Source records:

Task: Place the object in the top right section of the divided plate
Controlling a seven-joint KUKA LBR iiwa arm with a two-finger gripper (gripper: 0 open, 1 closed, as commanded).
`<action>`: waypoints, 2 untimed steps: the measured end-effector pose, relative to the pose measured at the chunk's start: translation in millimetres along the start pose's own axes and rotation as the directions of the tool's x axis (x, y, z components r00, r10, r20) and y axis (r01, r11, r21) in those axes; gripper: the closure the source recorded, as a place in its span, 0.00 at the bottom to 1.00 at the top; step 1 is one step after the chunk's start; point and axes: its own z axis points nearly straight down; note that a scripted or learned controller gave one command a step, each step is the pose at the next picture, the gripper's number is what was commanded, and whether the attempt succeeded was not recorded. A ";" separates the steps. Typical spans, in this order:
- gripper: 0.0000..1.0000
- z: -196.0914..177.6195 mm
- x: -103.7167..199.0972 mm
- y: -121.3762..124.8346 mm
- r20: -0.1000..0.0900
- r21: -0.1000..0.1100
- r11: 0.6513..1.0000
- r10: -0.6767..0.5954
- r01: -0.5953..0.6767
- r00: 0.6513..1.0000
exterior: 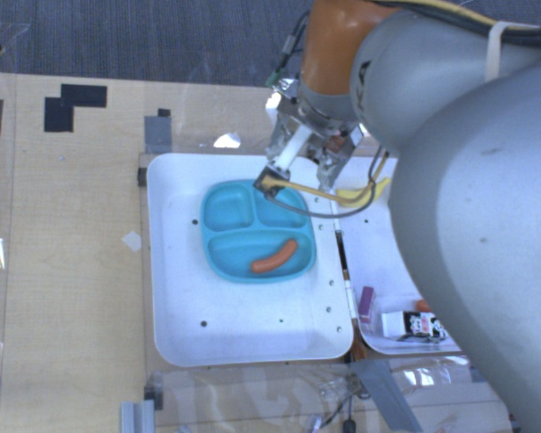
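Note:
A blue divided plate (pixel 252 233) lies in the left white bin (pixel 243 332). An orange-brown sausage (pixel 275 257) rests in the plate's large near section, and the two far sections hold nothing. My gripper (pixel 334 171) hangs just beyond the plate's top right section, over the rim between the two bins. A yellow curved thing (pixel 356 193) shows right under the gripper. I cannot tell whether it is held or lies in the bin.
The right bin (pixel 379 242) holds a small pink box (pixel 367 303) and a white packet with black and orange marks (pixel 415 324) near its front edge. The arm's bulk covers most of that bin.

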 end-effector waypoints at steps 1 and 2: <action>1.00 -11.3 1.5 -0.1 -0.002 -0.002 1.000 -0.008 0.008 1.000; 1.00 25.5 -26.1 -31.3 -0.001 0.001 1.000 -0.014 0.014 1.000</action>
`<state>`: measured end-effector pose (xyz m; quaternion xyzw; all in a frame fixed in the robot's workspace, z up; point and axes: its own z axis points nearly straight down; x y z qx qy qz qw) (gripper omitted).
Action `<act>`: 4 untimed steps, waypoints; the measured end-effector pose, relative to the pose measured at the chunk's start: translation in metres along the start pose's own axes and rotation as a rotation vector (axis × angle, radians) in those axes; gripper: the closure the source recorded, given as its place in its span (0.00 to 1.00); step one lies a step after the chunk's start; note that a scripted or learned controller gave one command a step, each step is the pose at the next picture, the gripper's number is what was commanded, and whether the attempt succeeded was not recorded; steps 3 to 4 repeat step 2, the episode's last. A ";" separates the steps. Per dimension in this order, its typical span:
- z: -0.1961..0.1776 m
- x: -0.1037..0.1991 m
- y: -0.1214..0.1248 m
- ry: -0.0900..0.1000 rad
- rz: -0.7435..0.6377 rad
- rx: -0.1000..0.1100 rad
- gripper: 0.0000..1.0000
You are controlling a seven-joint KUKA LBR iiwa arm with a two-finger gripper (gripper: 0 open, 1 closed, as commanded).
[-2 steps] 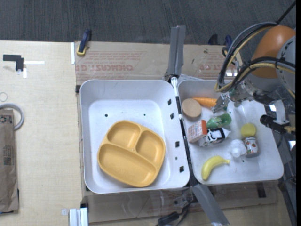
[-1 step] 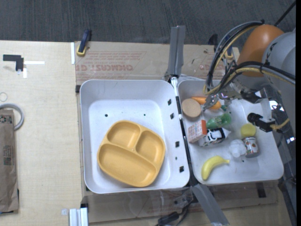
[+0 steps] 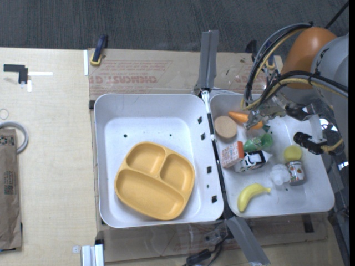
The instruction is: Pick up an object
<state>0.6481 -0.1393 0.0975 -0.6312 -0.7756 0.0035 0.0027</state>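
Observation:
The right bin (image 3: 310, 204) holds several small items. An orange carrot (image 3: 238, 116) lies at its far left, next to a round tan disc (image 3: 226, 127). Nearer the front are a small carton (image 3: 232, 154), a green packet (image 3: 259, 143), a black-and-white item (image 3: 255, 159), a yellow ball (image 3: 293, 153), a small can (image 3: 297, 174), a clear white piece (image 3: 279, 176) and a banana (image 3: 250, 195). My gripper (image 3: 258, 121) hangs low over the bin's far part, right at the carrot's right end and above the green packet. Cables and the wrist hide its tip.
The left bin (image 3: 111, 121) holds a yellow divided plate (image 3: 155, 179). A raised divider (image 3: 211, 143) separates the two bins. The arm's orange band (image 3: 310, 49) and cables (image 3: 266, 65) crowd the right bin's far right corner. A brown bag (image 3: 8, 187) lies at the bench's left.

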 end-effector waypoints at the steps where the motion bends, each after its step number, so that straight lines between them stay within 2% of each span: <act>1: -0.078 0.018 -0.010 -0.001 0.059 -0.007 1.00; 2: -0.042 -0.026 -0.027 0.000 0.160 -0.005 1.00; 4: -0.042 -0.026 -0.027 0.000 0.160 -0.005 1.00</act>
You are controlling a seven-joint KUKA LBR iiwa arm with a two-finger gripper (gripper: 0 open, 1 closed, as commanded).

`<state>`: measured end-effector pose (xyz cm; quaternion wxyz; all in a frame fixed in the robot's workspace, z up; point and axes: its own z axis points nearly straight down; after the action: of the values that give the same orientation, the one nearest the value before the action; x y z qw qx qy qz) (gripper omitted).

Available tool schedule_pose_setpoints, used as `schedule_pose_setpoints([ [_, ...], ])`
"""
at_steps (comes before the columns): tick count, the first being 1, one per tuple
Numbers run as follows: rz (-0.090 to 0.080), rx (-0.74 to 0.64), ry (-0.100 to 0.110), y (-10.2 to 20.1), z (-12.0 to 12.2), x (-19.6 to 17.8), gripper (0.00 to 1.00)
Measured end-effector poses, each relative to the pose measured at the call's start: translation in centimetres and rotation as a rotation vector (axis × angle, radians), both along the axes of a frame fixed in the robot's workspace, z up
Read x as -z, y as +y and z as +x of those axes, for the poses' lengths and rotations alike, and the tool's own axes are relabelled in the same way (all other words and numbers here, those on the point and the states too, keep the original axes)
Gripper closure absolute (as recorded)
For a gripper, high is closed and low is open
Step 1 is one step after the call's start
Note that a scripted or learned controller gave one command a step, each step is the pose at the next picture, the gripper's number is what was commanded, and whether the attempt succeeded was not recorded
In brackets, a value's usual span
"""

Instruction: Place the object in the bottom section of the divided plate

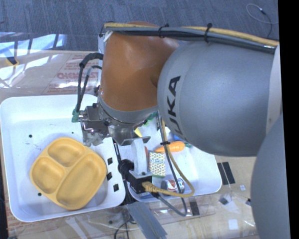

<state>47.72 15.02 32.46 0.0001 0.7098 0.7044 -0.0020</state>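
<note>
The arm [197, 84] reaches in over the right-hand bin [205, 176], its orange band hiding most of the wrist. The claw [92, 132] sits above the rim between the two bins; whether it is spread or pressed together cannot be told. Just below and left of the claw, the yellow divided plate [67, 172] lies flat in the left-hand bin [15, 128]. Right of the claw, in the right-hand bin, lie an orange carrot-shaped object [172, 147] and, beside it, a patterned packet [157, 163].
</note>
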Motion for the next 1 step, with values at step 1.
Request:
schedule_pose_setpoints([
  [1,-0.004,0.205,0.007,6.5,0.05,3.94,1.0],
])
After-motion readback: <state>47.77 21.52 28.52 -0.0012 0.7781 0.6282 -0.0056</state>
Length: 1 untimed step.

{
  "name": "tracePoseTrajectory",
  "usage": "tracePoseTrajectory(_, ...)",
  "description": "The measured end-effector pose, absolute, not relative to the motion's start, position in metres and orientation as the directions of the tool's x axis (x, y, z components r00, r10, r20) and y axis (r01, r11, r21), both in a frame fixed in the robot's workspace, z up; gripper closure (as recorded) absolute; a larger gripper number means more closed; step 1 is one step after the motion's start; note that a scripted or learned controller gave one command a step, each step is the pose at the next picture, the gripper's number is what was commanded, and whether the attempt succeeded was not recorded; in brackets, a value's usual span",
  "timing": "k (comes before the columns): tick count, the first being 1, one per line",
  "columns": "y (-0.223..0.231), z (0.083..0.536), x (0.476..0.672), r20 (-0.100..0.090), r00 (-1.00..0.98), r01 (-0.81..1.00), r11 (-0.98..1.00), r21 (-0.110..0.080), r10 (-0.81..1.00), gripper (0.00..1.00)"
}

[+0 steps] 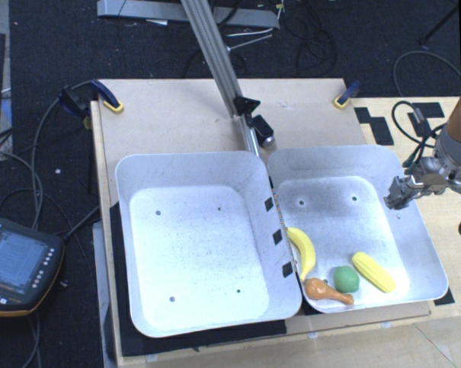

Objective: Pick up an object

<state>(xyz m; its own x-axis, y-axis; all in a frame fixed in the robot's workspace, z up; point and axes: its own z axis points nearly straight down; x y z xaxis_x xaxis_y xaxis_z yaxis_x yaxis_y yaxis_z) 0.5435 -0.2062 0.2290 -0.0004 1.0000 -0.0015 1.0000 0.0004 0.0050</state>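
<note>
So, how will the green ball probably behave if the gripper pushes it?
The green ball looks round and smooth, so it would probably roll. The orange piece touches it, so that may shift too. It seems small, likely light.

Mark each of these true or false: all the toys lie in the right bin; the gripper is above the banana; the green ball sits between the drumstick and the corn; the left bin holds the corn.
1. All the toys lie in the right bin. True.
2. The gripper is above the banana. False: it hangs at the right bin's right rim, apart from the banana.
3. The green ball sits between the drumstick and the corn. True.
4. The left bin holds the corn. False: the corn lies in the right bin.
</note>
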Motion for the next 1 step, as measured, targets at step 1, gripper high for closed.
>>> tracePoseTrajectory(1, -0.2062, 0.2813, 0.5444, -0.001, -0.001, 1.0, 0.001, 0.005, 1.0, 1.0)
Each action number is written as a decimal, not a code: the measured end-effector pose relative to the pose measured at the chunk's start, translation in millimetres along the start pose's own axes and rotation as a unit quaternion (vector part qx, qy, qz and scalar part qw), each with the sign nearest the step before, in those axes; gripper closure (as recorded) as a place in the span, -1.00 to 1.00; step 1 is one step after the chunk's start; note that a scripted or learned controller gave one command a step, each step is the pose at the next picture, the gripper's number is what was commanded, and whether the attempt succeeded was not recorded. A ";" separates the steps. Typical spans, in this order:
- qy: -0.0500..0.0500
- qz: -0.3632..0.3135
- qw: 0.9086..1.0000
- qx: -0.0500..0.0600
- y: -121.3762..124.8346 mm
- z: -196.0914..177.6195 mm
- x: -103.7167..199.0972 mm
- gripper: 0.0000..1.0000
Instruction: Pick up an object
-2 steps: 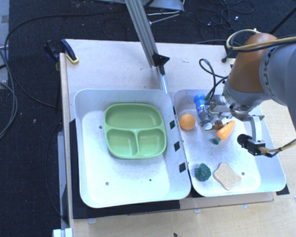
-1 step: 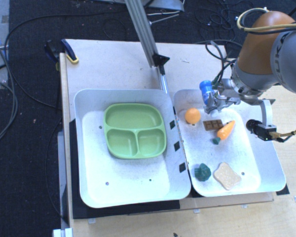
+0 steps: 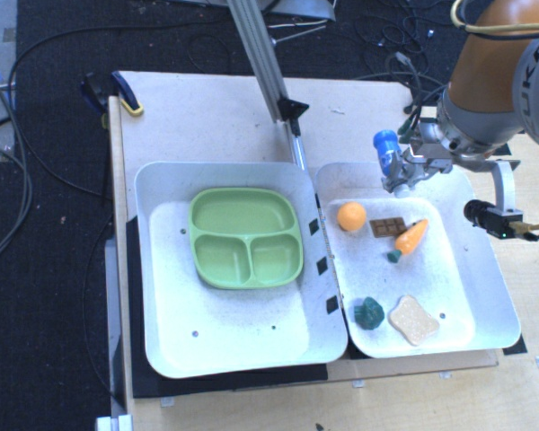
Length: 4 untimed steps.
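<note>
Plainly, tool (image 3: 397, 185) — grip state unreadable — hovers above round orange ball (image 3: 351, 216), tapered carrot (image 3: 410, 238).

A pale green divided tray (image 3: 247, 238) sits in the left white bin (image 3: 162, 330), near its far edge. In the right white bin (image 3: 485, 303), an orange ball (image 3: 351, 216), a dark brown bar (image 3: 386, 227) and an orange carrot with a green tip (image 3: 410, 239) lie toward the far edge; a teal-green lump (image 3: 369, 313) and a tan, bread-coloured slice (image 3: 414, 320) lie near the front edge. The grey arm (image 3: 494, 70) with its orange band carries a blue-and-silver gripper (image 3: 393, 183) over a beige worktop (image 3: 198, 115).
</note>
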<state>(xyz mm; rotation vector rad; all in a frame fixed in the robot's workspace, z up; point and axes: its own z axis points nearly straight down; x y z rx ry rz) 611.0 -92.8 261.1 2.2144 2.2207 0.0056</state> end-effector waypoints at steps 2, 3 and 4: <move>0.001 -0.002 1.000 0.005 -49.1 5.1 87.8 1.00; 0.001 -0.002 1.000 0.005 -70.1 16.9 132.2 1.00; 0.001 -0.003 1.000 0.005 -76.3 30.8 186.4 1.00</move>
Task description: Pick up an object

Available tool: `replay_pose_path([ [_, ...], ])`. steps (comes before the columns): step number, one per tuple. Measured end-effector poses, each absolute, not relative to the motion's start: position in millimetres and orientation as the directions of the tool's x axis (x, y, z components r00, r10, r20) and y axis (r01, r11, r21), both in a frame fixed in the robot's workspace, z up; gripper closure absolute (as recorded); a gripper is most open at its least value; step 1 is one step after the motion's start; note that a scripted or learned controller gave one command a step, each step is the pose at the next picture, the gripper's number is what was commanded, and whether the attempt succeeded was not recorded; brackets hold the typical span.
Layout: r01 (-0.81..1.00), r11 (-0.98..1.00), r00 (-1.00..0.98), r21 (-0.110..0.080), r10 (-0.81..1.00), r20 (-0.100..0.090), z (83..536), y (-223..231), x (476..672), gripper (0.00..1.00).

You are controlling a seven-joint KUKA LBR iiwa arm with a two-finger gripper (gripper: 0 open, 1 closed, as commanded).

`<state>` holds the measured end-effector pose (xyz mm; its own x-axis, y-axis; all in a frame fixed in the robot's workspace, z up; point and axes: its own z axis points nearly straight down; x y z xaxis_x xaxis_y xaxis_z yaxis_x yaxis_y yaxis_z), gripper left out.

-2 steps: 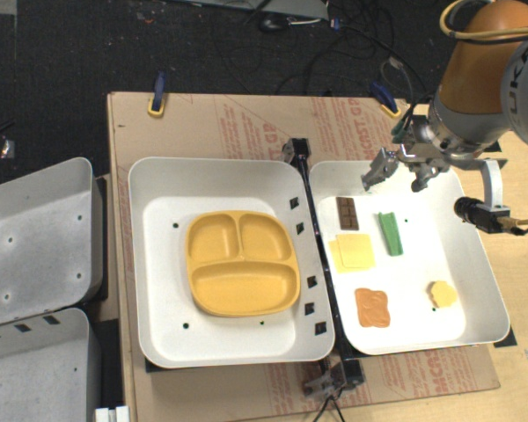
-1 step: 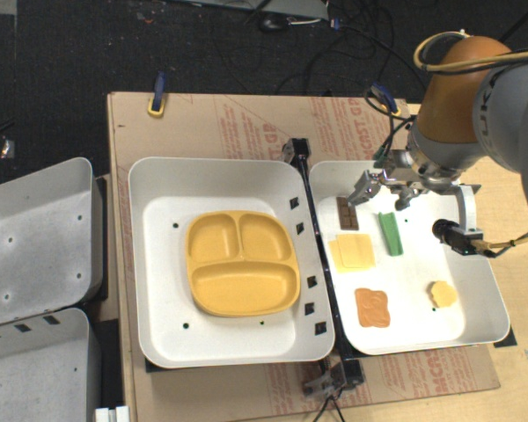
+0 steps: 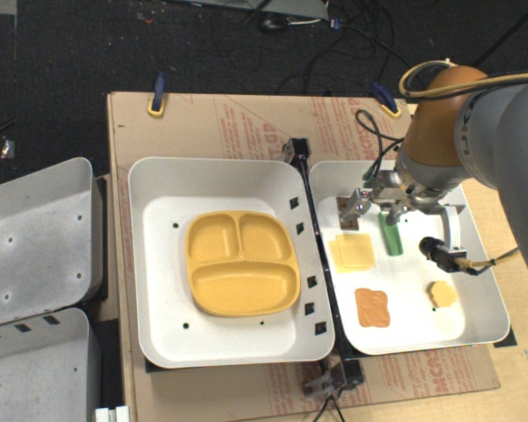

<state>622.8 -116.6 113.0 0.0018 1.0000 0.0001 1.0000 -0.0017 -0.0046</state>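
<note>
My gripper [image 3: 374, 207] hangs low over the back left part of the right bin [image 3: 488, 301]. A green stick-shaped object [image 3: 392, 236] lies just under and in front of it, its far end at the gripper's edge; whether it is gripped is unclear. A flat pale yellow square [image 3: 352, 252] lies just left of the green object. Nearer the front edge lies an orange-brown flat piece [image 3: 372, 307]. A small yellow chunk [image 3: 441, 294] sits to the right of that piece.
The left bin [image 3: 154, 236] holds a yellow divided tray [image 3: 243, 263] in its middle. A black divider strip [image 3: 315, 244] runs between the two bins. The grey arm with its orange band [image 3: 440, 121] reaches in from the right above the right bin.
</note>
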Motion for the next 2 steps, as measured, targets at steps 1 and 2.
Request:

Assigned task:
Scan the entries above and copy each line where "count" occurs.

Written answer:
at_steps (comes before the columns): tick count, the first being 1, one per tuple
  "timing": "k (comes before the columns): tick count, the first being 1, one per line",

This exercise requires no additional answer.